On Being Ready for Change: How I Learned How to Build a Movement for Change
In recent months I have read about sexual assault in military; sexual violence on college campuses; domestic violence tearing apart families, and children trapped in the sex industry. How do we build and strengthen the movement for change to end these harmful and dangerous problems?
I recently wrote about how the #PowerInPrevention Ending Child Sexual Abuse Web Conference documented examples of people participating in a movement for change. Last week I had the opportunity to attend a training on strategic thinking sponsored by Move to End Violence. I was thrilled to be in the room with powerful leaders in organizations committed to ending sexual and domestic violence take time together to look at what it takes to build a movement to end violence against women and girls.
When I think of a movement typically I consider meetings, agendas, door knocking and countless phone calls (I started before we had the internet and social media as tools for movement building) to build mass mobilization. But those are only the activities and artifacts of movement making – they are not the ingredients that prepare us to be ready for change.

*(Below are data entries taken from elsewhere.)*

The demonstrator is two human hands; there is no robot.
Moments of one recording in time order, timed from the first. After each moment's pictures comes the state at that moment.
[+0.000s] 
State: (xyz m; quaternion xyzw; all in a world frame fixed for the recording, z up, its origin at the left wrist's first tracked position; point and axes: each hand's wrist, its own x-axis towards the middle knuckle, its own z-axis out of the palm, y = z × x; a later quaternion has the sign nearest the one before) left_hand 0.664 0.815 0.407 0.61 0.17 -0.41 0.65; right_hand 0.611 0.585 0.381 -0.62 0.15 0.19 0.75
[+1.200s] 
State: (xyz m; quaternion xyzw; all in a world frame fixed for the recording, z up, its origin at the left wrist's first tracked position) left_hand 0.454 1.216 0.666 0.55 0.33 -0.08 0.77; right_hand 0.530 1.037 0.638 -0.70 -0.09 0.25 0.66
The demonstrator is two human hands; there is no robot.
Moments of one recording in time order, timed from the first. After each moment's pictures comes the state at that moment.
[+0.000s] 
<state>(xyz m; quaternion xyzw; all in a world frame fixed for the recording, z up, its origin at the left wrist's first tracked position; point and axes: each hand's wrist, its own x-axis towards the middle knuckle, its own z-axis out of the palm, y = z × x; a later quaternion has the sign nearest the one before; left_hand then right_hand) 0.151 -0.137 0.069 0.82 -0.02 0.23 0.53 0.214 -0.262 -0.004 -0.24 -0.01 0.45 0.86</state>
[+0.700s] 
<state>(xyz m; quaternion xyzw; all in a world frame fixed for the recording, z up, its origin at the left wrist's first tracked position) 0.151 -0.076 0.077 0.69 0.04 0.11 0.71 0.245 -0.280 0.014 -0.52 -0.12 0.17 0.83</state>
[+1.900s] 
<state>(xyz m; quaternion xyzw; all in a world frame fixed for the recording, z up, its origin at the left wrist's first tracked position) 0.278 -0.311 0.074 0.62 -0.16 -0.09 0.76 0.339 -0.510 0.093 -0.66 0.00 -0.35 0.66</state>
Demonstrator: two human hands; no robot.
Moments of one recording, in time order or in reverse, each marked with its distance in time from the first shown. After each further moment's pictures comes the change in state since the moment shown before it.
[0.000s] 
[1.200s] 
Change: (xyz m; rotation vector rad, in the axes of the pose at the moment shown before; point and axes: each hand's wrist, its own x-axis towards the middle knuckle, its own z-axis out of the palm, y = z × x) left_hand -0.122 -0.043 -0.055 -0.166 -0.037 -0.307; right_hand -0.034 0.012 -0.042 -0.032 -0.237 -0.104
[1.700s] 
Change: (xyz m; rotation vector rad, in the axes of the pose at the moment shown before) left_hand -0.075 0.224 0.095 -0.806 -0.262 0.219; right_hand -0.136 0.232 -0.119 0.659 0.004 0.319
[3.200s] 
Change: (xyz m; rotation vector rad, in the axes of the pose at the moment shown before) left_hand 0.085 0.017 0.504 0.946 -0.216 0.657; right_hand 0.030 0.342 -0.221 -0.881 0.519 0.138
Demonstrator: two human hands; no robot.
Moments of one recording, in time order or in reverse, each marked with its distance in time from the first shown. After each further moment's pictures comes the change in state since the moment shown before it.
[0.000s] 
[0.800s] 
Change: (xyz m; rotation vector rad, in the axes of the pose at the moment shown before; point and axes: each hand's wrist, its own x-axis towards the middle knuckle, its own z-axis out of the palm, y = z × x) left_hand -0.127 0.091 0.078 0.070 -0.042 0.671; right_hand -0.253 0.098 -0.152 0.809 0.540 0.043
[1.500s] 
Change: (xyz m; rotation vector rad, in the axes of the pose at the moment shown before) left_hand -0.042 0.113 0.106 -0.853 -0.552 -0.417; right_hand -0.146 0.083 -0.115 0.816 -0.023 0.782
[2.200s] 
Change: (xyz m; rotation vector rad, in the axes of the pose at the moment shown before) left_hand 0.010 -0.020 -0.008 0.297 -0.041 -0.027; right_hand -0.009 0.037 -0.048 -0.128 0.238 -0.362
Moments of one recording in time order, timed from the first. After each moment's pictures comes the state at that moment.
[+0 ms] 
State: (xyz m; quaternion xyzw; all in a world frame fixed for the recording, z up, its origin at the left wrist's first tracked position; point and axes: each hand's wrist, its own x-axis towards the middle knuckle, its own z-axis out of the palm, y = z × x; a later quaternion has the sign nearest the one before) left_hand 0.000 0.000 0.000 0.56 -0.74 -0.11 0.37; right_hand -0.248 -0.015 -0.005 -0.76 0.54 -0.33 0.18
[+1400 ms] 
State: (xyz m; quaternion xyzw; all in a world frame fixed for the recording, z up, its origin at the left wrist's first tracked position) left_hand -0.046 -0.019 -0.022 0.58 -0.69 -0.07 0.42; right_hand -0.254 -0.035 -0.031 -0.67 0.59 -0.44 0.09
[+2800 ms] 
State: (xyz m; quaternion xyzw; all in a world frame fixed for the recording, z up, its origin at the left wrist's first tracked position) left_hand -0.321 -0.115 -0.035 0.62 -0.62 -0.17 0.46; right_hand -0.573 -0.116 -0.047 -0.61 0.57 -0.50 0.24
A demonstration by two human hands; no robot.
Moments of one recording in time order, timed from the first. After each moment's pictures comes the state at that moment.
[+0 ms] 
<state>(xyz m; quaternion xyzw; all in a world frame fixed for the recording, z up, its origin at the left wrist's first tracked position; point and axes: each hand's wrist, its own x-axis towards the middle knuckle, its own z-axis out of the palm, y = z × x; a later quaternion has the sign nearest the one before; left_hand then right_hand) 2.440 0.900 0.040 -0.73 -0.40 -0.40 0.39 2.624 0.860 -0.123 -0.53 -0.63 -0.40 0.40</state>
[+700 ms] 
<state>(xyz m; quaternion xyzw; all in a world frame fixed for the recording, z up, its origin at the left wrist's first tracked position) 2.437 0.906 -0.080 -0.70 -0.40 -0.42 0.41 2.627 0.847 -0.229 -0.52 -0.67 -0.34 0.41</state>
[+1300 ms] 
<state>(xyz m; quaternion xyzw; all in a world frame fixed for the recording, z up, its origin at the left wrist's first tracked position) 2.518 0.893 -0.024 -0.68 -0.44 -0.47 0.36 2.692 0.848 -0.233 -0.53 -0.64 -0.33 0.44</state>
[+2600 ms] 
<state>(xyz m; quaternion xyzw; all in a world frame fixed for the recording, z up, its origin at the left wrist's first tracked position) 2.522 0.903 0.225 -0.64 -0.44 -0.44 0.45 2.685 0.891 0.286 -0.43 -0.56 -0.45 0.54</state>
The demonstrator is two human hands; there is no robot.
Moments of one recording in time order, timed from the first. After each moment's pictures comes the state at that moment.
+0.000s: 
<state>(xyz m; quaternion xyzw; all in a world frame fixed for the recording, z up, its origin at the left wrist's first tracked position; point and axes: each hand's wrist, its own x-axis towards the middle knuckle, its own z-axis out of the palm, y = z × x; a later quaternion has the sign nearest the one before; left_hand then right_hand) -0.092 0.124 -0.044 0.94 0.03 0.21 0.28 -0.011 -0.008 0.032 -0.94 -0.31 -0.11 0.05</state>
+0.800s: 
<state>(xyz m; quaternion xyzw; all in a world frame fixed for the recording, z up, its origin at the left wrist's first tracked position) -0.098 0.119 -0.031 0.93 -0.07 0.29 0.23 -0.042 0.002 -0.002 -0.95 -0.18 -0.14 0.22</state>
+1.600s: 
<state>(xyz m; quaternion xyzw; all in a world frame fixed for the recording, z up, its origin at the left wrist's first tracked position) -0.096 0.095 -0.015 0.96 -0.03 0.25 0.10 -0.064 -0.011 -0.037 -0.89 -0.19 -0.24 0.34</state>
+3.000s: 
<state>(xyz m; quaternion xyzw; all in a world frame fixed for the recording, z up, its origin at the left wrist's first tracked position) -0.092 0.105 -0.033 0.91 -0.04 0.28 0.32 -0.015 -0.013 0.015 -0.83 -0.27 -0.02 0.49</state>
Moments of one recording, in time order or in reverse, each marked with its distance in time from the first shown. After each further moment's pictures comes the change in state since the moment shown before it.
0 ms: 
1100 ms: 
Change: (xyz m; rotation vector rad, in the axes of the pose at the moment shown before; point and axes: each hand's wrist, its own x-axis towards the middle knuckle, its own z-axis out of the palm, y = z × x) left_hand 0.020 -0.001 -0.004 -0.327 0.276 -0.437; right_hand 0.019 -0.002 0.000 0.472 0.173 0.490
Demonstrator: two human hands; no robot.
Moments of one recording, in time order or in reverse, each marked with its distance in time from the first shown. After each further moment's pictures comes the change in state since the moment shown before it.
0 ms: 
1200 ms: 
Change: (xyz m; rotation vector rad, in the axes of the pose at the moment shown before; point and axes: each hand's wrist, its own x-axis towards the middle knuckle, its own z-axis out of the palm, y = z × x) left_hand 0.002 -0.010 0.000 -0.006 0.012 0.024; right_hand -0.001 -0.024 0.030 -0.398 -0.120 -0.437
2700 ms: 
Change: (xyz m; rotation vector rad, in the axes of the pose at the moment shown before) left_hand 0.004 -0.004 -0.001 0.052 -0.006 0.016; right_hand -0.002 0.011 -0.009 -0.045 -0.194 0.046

It is easy to follow into the trap of not preparing enough but jumping right into “how to do it.” For example, often we design a poster before we know what we want to accomplish with it. Or we decide to conduct prevention workshops in schools before we know what we want students to do. My training in social marketing taught me to ask questions before developing a communications strategy. I start with questions such as “Who is the audience?” and “What do I want them to do?”; then I move to more questions before decided what activity to embark on.
So how do I apply these concepts to movement building? We need to consider how to creates the conditions to build a movement. In great part it requires taking the time to imagine possibilities and engage in a thoughtful and intentional process of inquiry. We need to ask questions such as what is the purpose of what we are doing? Is there an opening to take action? What do you need to be prepared for? Why are we doing this?
This preparation positions us to be able to be nimble and respond effectively. For me I know that we need to take to time to consider these questions before taking action. PreventConnect can be one forum for sexual and domestic violence prevention practitioners to consider these questions together. I appreciate the leadership of Move to End Violence in supporting this conversation.
I know in the next several months and years there will be more headlines about sexual violence in the military and college campuses; another life after years of escalating abuse, and more children will be trafficked in sexual industry. Now is the time to ask ourselves the questions that will prepare us to take action for change.